Your answer should hold exactly the lines below from the line with "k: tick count" through the line with "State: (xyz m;", both included, and no pictures at all.

*** Excerpted records Section Begins ***

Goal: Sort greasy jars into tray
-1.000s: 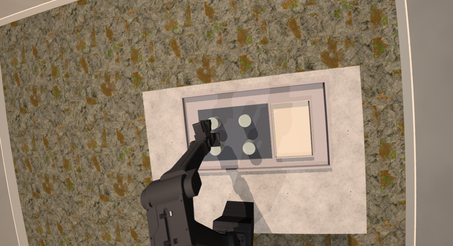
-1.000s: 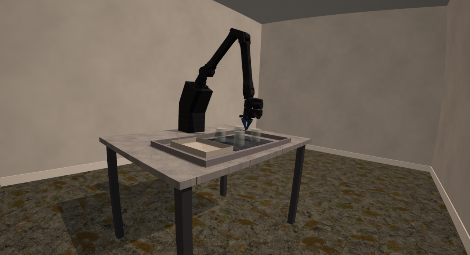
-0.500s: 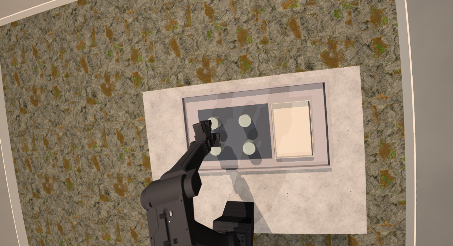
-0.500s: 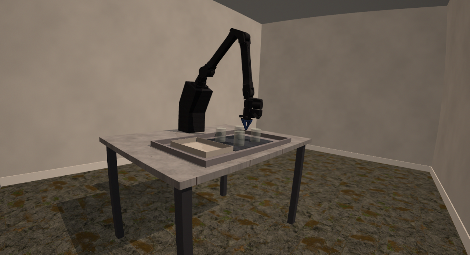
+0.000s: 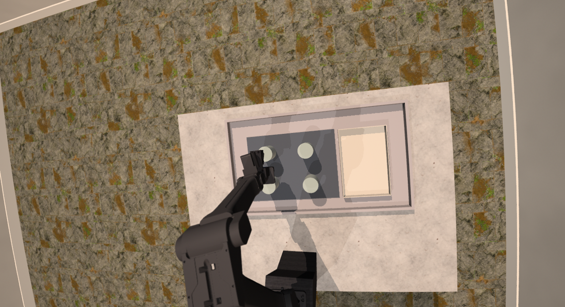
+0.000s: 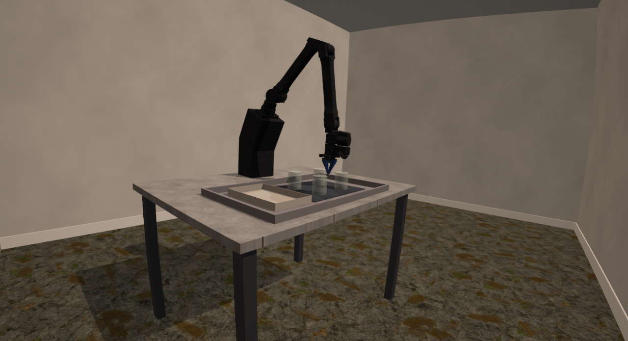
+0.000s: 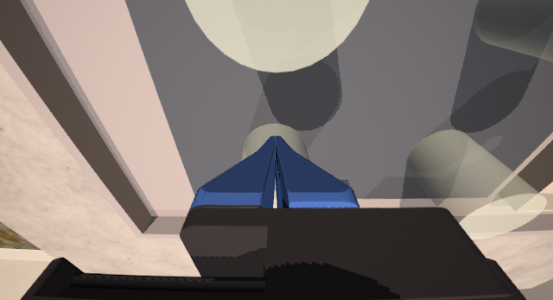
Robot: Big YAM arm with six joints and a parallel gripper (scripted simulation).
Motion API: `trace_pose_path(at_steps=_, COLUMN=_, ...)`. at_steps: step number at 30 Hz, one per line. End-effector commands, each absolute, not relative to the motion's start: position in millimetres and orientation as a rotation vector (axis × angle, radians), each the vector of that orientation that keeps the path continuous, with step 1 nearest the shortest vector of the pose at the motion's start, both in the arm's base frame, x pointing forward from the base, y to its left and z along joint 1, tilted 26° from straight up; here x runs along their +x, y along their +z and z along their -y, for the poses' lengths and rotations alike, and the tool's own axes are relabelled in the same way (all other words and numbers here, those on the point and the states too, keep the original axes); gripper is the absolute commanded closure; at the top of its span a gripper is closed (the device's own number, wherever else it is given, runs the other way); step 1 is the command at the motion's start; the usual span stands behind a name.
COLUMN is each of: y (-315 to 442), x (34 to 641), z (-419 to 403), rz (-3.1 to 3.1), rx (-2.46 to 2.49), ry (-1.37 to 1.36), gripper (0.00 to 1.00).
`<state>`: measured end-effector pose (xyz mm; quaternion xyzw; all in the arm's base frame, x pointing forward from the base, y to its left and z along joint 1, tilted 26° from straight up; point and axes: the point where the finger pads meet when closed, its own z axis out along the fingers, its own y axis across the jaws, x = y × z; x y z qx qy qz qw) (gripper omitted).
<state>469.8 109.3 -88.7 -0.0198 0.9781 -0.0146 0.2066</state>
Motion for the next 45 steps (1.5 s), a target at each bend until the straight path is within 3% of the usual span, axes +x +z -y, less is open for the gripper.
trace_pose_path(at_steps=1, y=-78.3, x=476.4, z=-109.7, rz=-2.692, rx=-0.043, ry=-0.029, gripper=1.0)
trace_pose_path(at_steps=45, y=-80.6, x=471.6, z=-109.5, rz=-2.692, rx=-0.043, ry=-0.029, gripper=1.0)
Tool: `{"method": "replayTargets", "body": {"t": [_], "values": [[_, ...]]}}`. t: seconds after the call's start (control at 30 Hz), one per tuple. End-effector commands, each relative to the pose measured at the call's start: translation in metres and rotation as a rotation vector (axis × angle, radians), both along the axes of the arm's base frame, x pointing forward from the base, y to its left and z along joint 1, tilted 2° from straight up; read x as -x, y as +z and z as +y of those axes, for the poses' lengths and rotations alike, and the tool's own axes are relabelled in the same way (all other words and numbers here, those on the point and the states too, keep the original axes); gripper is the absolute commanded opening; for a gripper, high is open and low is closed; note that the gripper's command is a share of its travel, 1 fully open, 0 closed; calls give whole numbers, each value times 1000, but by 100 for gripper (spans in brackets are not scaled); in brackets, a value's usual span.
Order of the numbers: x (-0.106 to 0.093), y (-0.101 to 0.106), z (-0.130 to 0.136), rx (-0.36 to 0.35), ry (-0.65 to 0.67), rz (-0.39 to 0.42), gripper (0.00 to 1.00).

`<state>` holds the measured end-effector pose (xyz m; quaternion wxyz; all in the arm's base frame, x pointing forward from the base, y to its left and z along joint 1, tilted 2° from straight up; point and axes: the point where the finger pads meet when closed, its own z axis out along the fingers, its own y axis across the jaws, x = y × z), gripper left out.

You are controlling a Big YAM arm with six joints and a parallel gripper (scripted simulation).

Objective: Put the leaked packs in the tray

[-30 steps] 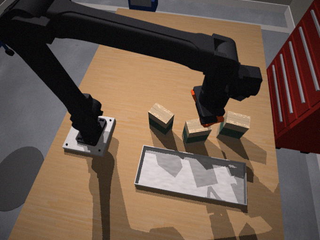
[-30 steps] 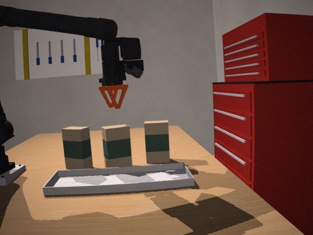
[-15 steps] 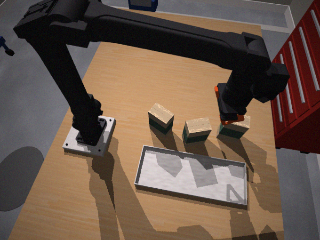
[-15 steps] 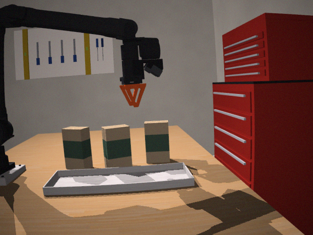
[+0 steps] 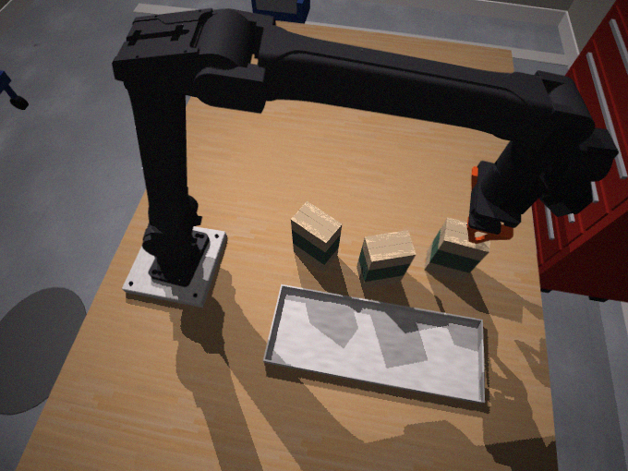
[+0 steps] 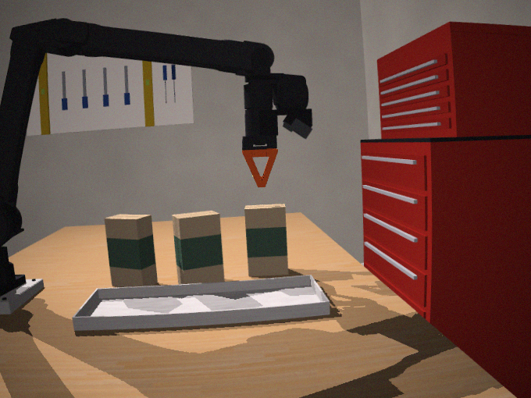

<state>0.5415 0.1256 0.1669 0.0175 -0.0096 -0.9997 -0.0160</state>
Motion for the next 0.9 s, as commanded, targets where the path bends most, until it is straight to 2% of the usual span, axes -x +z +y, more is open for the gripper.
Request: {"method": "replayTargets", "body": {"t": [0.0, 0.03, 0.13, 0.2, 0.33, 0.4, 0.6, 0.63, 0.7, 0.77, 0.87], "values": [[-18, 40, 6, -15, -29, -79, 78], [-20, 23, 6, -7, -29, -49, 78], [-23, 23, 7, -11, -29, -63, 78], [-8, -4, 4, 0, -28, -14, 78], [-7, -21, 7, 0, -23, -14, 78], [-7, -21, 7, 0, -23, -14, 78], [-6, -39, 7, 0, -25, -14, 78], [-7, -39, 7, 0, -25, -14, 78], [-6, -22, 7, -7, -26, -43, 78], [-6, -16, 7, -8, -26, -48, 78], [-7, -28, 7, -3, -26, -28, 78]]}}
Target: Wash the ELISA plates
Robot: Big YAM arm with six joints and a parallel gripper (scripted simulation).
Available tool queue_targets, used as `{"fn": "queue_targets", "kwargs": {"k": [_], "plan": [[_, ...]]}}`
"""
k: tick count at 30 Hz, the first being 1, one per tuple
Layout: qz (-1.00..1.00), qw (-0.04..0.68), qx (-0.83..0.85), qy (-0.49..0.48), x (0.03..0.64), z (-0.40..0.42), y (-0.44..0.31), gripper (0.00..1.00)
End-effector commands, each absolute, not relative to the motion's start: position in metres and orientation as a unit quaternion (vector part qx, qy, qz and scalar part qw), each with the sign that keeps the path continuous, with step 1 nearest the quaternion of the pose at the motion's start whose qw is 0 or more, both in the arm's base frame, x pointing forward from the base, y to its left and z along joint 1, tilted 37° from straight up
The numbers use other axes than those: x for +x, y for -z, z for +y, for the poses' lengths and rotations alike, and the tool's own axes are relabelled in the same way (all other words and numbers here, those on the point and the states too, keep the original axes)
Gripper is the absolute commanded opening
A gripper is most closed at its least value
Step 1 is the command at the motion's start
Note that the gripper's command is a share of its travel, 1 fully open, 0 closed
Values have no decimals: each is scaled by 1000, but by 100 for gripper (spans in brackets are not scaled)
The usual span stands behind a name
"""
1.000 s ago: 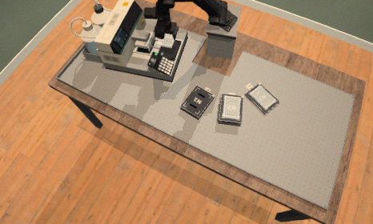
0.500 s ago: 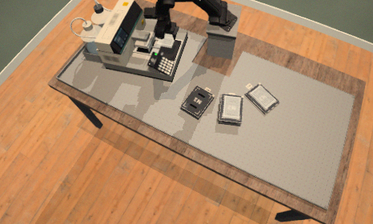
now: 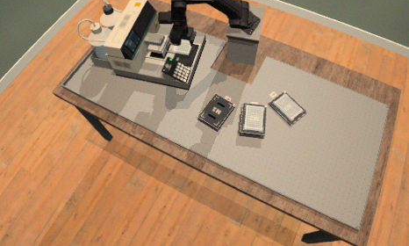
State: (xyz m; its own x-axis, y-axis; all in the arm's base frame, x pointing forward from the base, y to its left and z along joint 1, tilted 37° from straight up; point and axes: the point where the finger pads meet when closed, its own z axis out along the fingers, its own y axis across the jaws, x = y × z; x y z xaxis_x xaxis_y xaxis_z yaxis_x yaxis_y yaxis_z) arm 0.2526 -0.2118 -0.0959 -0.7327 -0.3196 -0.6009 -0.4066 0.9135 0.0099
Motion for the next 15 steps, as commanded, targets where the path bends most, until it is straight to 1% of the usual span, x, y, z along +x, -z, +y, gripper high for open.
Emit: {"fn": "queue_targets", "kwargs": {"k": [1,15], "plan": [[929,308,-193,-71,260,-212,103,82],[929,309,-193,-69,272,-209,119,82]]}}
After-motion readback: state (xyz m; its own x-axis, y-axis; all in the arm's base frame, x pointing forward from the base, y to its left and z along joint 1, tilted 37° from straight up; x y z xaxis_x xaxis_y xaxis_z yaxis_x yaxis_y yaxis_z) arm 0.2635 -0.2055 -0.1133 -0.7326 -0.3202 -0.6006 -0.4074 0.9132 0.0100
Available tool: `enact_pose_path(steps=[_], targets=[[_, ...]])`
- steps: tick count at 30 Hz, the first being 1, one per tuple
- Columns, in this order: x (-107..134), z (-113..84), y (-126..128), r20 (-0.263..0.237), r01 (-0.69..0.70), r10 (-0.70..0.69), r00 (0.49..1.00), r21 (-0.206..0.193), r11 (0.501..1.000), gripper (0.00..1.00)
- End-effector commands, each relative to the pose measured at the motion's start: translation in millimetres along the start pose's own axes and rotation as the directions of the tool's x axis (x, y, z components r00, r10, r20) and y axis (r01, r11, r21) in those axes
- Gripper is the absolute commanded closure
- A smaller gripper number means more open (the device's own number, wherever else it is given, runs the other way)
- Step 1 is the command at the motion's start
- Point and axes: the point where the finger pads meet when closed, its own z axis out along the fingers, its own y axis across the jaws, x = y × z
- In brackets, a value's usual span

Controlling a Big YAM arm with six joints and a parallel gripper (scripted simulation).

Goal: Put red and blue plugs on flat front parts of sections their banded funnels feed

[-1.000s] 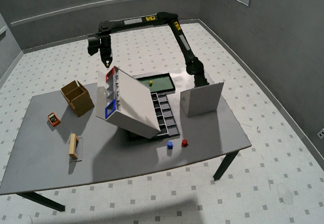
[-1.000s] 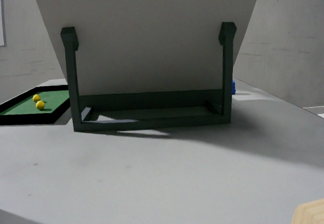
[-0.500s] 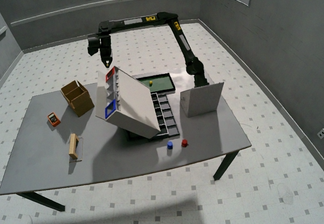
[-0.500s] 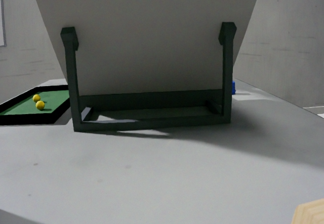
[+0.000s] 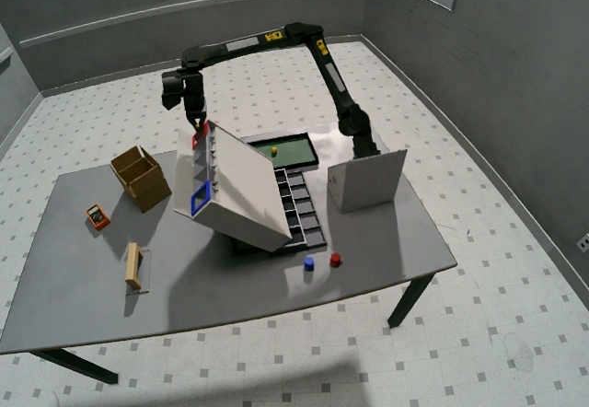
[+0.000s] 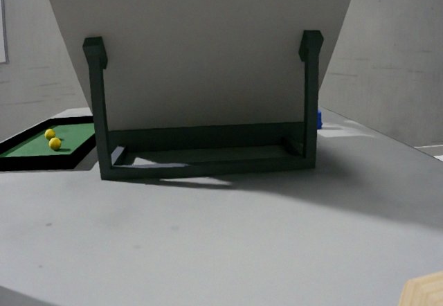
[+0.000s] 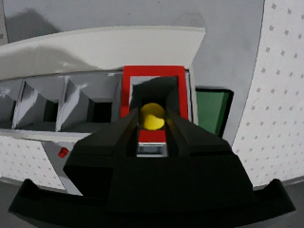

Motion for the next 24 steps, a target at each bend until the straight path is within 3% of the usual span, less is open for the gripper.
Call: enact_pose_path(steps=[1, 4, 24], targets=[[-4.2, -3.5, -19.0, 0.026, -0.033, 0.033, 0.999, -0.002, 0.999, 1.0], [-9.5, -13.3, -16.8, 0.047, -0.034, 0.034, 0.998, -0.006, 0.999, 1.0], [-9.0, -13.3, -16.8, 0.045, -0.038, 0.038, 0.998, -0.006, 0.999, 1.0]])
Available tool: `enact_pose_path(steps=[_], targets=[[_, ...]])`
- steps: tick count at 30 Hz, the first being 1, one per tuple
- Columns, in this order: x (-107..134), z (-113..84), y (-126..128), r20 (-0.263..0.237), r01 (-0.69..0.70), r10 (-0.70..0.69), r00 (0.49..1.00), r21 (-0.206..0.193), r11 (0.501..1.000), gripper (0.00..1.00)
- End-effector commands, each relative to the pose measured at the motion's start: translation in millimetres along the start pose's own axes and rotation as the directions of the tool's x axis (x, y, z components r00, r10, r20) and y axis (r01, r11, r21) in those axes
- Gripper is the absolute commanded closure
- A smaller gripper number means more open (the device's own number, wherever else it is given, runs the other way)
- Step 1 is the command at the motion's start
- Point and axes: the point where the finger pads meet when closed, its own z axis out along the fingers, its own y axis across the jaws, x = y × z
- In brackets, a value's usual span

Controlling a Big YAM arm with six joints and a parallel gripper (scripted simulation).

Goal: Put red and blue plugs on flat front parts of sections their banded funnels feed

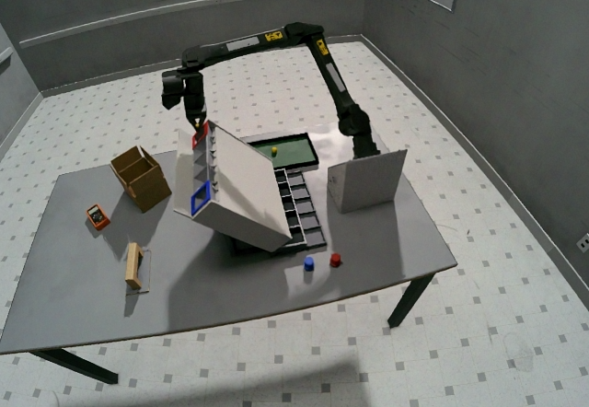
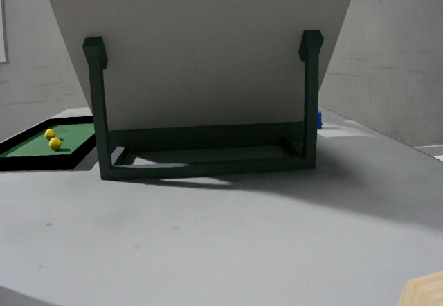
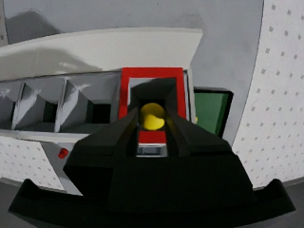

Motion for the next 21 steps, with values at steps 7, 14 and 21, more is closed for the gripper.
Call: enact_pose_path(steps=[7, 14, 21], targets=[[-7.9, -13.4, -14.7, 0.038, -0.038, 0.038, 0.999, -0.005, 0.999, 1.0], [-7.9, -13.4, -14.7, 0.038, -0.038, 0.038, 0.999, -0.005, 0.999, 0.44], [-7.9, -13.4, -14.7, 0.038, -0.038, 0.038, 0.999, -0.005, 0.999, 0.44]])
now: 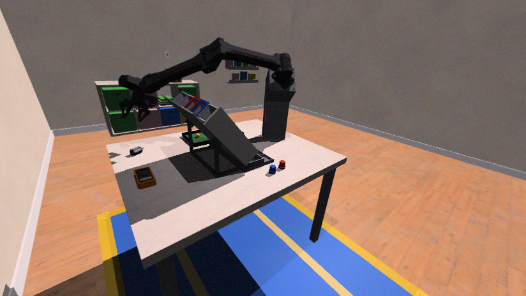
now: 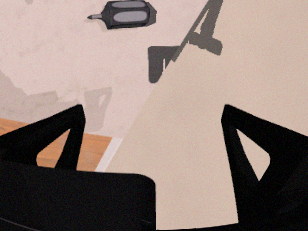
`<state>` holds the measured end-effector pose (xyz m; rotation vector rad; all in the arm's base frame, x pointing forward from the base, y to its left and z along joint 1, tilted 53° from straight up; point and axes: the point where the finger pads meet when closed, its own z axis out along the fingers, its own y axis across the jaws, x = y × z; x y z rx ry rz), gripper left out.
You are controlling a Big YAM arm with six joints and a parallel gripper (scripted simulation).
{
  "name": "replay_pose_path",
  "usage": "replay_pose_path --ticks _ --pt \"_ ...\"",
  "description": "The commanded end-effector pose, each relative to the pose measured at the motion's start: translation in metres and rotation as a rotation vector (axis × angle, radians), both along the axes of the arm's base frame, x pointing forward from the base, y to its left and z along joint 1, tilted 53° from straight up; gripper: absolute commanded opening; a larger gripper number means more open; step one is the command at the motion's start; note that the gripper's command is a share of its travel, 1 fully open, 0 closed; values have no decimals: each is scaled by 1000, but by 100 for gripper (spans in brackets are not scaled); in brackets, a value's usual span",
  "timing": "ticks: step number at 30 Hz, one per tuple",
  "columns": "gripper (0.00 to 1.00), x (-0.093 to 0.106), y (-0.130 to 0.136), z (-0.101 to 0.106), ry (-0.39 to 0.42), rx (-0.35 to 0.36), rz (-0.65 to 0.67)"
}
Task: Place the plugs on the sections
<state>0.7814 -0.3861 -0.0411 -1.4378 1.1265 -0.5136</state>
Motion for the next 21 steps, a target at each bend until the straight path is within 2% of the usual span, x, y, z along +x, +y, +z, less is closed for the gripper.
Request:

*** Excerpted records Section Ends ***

_Answer box_
k: tick count at 30 Hz, the first being 1, one per tuple
Layout: qz (-1.00..1.00), qw (-0.04..0.68), qx (-0.83..0.85), qy (-0.49..0.48), x (0.03..0.64), z (-0.40..0.42), y (-0.44..0.31), gripper (0.00..1.00)
End-effector commands, each absolute, not relative to the motion's start: position in metres and orientation as a unit quaternion (vector part qx, qy, qz and scalar part qw), each with the sign that keeps the path continuous, with step 1 nearest the quaternion of the pose at the motion's start whose qw is 0 or more, both in the arm's base frame, x pointing forward from the base, y to its left and z along joint 1, tilted 37° from straight up
The numbers use other axes than those: x for +x, y for -z, z for +y, for the poses' lengths and rotations alike, and the tool's own axes are relabelled in the same way (all other words and numbers here, those on the point and the states too, keep the original axes)
Gripper is the absolute commanded opening
A gripper is most closed at its least value
Step 1 is the command at the motion's start
Note that the gripper's command is a share of its travel, 1 fully open, 0 closed
Values have no decimals: each is scaled by 1000, but by 100 for gripper (spans in brackets are not scaled)
The usual span stands behind a name
"""
1.000 s ago: 
0.500 s ago: 
now: 
State: (xyz m; its own x-axis, y-axis; all in the arm's base frame, x pointing forward from the base, y to its left and z along joint 1, tilted 37° from straight up; point and axes: the point where the finger pads meet when closed, its own z axis out along the fingers, its own y axis across the jaws, x = y × z; x y z xaxis_x xaxis_y xaxis_z yaxis_x yaxis_y yaxis_z) arm 0.2526 -0.2118 -0.0959 -0.7327 -0.3196 -0.6009 -0.4066 0.9135 0.0099

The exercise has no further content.